Nine is hard before you measure anything. Naming an arbitrary 9 of 25 cards takes about 21 bits; one word out of 7,009 carries about 12.8. So no single word can be a universal nine-card clue: by counting alone, one symbol can’t separate two million target sets. That kills the universal version and says nothing about a specific board. The real question is per-board. For these nine cards, does some legal clue work? That you enumerate, and I did.

The ceiling is about six

Run every legal clue through the decoder on each board and collect the sets it recovers, and you get an exact count, every clue enumerated. At nine targets, coverage is 0.286%. For a random nine-card key, the largest subset you can exactly recover lands like this:

best exact count share of boards
≥ 6 64%
≥ 7 22%
≥ 8 3.8%
= 9 0.3%

Expected best is 5.87. Five or six is routine, seven happens, eight is rare, nine almost never.

Take the board in the explorer above, with targets {barn, builder, call, colonel, educator, pit, product, specialist, wood}. The decoder’s best legal clue still ranks a non-target above one of the nine. No legal word separates that set; there’s no clue to find.

The wall is in the words

The natural guess is that 25 points are too crowded to separate. The opposite holds. In 300 dimensions, 25 vectors in general position split any way you like: for essentially every nine-card subset, some direction ranks those nine above the other sixteen. I checked general position on 100 boards per pack; it held every time.
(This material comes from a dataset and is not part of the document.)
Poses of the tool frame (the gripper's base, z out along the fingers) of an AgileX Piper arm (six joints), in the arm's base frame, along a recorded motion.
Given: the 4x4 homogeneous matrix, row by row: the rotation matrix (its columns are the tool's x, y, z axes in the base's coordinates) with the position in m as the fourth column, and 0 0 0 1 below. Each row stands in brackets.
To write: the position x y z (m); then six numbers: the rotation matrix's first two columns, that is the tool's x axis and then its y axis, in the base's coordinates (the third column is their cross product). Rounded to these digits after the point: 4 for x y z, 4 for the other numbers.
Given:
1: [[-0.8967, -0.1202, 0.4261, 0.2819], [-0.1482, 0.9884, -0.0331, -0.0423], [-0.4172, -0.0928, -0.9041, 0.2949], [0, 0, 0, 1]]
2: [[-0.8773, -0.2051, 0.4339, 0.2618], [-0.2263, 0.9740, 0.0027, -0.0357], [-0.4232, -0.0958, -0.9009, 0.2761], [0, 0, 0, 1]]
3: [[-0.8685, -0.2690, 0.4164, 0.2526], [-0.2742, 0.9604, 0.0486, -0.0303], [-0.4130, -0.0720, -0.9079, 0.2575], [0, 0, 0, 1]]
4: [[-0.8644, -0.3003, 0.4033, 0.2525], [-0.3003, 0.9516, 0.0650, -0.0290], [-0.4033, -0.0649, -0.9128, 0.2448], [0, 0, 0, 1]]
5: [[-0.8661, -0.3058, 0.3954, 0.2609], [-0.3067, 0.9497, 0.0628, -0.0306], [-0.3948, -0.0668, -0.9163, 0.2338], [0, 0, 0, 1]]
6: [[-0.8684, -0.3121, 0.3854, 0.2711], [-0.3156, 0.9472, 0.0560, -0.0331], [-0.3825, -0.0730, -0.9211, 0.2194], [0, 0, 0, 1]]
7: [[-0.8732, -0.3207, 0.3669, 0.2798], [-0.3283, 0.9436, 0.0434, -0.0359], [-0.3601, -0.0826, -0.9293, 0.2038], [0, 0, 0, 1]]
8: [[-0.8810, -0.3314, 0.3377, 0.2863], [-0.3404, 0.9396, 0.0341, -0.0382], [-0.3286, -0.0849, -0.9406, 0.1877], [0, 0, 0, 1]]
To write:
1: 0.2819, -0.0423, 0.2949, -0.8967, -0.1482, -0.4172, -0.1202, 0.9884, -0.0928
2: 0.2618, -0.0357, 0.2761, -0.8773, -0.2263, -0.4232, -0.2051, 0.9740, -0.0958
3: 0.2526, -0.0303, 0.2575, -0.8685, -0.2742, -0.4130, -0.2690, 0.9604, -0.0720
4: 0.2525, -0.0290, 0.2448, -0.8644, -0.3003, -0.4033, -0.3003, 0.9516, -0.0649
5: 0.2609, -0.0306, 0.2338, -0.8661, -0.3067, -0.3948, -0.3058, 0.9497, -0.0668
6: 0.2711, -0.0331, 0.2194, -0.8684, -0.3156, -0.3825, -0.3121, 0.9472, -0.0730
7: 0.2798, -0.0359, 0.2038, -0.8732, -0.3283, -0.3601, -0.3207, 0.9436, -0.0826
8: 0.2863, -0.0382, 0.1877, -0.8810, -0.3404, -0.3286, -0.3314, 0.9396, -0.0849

So the separating direction almost always exists. The legal words just don’t point that way. The gap between “a direction that works” and “a word whose vector realizes it” is the whole result. Tighten the vocabulary toward more natural words and coverage drops monotonically, which is what a coverage problem looks like. You can’t transform your way out while the clue has to be a real word.

The part I’m less sure about

Thinner evidence here, so I’ll fence it. I took the clues the decoder certifies as perfect and gave them to language-model readers standing in for a human partner, alongside ordinary control clues like “animal 3” and “vehicle 4.” Controls recovered 23 of 24. Decoder-certified clues recovered 0 of 44. Twenty more at the decoder’s negative margin also went zero. Stronger reader models reproduced the zeros, and one blinded human pass reproduced the pattern stratum by stratum.

A clue that maximizes a cosine margin is exploiting how one ranking algorithm orders words. A reader who works by meaning doesn’t recover it. The explorer’s second tab replays this: a decoder-certified clue, the set it “perfectly” recovers, then what a real reader picked. vain is certified to recover nine specific words; the reader gets none.

What does carry is a clean separating concept. When the nine cards share a sharp category with no same-category distractor on the board, recovery jumps from zero to about a third, even at high counts. Add one same-category distractor and exact recovery collapses while partial recognition fades slowly. What decides readability is whether a clean concept exists; the count barely matters once one does.

That section is preliminary: a small audit, readers mostly language models, the one human pass a single hypothesis-aware labeler. A real human panel is the test it needs and hasn’t had. I’m reporting observed counts; don’t read them as population rates.

Why this matters past the game

Cosine similarity between embeddings is a standard proxy for “this word communicates this concept.” The measurement says the proxy is unsafe exactly where it’s most tempting: many targets, thin margins. A system that picks clues, captions, or category labels by maximizing an embedding score is optimizing a target the human on the other end doesn’t share, and the failure is largest where the score still looks confident.

The clean version needs no caveats: a single word from a shared, finite vocabulary can’t reliably indicate an arbitrary nine-of-twenty-five set; the limit is projecting an ideal meaning onto a real word; and the count matters less than whether a clean concept names them. The dissociation on top is the part I’d most like a human panel to confirm or break.